Clergy Notes — April 6, 2025

The reflection I chose for this week is a modern translation of the Anima Christi – a prayer which became most well-known through St Ignatius Loyola and his Spiritual Exercises. Although it was not he who originally wrote it, one can see distinctly Jesuit qualities in its content: it is passionate and intimate as well as deeply sacramental. What more fitting prayer for the beginning of Passiontide?

Reflecting upon it this week, I found myself particularly caught on the words, ‘on each of my dyings’ – for Christians have many dyings in our lives, do we not? There is the first one, at our baptism, and the ‘little death’ each night when we fall asleep. And, of course, the final death of our mortal bodies.

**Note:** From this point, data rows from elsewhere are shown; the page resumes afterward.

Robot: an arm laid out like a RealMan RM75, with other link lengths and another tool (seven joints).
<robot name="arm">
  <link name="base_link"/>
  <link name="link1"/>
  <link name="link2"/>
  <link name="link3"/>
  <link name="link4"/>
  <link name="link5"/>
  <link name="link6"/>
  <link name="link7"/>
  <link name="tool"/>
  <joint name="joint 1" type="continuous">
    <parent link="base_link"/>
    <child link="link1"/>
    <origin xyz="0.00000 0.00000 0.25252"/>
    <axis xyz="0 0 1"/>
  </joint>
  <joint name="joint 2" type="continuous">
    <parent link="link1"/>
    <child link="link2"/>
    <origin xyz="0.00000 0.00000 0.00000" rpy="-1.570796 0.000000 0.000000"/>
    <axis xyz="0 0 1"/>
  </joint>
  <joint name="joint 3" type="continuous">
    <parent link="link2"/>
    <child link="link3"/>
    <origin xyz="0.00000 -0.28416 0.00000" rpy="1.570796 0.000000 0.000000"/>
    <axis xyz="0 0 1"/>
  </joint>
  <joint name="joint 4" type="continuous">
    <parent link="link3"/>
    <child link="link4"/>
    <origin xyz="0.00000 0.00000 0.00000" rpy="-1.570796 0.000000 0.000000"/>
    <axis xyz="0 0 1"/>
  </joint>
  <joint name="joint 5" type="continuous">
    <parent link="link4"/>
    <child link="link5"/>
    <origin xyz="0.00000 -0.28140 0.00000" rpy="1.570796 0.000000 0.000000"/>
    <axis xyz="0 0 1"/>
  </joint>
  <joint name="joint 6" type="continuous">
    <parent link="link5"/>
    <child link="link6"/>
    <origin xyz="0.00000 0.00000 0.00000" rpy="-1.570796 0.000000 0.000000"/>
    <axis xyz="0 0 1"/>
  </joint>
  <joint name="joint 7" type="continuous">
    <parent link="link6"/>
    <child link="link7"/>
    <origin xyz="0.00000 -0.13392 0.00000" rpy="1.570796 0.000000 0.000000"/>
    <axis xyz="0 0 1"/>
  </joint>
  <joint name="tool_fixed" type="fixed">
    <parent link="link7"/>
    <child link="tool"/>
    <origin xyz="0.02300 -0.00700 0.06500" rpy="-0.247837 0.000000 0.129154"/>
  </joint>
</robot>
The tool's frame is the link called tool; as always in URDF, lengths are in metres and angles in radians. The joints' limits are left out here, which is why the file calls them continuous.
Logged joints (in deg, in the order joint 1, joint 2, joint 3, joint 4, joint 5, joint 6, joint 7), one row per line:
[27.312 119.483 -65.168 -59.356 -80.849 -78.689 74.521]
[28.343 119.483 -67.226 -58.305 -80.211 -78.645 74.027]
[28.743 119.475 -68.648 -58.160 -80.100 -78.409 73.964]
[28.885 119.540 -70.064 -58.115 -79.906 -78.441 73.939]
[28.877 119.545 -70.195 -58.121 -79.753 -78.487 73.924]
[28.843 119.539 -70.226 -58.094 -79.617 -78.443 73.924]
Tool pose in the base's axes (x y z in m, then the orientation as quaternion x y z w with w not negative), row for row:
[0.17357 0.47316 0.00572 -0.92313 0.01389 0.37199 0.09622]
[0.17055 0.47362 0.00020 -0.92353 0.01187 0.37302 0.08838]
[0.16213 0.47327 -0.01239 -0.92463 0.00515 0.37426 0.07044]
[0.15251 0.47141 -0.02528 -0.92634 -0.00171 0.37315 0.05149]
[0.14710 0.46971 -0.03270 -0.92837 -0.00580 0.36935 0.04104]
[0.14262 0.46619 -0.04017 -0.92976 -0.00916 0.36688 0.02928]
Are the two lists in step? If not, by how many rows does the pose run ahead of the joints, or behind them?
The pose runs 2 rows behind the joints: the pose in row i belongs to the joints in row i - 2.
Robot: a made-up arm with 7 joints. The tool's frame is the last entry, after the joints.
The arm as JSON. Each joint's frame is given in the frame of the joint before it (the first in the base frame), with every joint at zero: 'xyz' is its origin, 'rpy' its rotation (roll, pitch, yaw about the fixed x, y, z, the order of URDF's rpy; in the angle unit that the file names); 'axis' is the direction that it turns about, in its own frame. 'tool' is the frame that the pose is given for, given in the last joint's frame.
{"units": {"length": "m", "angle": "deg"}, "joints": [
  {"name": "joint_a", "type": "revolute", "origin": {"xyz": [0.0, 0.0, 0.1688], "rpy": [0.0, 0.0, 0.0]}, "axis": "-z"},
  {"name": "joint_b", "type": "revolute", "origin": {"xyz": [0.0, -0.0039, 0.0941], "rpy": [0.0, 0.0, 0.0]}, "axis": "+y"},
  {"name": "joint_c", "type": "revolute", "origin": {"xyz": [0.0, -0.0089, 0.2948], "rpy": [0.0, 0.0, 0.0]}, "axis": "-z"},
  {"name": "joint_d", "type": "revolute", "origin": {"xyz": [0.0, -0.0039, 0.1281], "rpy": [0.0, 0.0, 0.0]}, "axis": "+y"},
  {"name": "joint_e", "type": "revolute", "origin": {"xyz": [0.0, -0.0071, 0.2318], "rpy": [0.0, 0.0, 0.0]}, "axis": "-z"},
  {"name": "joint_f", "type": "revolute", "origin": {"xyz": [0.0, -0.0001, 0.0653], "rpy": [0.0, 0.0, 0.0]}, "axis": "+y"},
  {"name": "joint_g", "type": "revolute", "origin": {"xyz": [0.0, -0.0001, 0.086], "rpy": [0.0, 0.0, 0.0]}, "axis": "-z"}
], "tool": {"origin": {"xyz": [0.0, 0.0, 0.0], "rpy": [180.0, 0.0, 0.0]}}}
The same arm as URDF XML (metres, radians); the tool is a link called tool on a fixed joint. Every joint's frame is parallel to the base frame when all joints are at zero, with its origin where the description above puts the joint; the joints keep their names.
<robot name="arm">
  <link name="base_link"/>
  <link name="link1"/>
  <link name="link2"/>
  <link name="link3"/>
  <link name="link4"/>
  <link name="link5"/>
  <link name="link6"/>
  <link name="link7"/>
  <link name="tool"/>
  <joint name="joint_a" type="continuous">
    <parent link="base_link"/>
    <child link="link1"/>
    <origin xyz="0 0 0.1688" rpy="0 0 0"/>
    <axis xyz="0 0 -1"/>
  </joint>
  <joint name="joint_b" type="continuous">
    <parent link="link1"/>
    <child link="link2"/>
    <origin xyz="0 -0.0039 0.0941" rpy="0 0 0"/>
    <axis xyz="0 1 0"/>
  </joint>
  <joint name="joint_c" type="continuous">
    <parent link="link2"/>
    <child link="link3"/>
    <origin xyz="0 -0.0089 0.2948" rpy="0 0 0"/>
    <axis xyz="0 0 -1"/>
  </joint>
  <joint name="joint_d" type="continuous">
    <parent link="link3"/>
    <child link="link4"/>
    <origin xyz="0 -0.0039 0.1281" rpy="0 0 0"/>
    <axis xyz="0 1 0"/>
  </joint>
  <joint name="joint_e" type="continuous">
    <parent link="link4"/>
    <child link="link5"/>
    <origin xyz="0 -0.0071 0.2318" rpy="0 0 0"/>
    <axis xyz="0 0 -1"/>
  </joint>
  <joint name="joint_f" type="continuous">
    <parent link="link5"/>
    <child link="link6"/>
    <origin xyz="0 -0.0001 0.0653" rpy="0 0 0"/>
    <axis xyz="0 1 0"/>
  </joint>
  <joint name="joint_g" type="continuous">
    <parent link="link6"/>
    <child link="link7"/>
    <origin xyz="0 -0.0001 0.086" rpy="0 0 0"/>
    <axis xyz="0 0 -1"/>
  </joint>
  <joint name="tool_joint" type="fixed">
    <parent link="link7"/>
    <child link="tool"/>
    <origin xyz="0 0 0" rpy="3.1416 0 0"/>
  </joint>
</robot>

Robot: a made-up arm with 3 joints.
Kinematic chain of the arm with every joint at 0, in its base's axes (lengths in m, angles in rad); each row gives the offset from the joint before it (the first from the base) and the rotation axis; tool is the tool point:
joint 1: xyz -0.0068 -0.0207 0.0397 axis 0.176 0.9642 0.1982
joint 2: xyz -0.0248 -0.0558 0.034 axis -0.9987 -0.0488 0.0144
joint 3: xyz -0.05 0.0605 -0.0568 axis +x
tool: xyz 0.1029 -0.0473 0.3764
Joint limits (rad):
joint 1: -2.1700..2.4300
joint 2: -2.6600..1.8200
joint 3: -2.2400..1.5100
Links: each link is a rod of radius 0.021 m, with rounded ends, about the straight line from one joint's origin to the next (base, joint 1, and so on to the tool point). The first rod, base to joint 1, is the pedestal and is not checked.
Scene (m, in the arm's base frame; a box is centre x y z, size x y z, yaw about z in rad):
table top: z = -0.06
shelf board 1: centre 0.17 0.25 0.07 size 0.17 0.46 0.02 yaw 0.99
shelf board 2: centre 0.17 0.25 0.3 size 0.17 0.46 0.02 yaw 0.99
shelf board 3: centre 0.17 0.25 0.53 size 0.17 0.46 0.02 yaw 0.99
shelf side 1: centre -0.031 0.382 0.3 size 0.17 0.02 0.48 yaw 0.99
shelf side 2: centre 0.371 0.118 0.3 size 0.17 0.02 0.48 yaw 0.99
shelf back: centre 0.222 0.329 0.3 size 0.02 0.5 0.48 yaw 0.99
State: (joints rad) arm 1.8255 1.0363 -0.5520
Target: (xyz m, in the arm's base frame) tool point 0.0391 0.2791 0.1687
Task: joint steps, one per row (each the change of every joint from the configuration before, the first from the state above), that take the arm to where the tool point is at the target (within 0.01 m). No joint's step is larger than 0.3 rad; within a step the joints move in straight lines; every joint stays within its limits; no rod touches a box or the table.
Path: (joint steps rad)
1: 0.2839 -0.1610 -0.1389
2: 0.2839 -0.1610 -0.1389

But there are also many other kinds of deaths: the death of our innocence and childish fantasies; the death of our first love; the death of illusions we create of ourselves and those whom we come to know well. There is the call for all Christians to a daily dying of self to Christ, which further urges us to a death of ego and self-will. And although each of these deaths may carry with them some pain and loss, they are not all bad, for they help us to learn and grow. Yet, without the light of Christ’s love, all those deaths would feel very desolate and hopeless.

As the crucifixes and images are shrouded this week and next, and we are deprived of the familiar images we take comfort in and maybe take for granted, I wonder where else we may find Christ’s light and love, and what deaths we may need to die in order to discover them.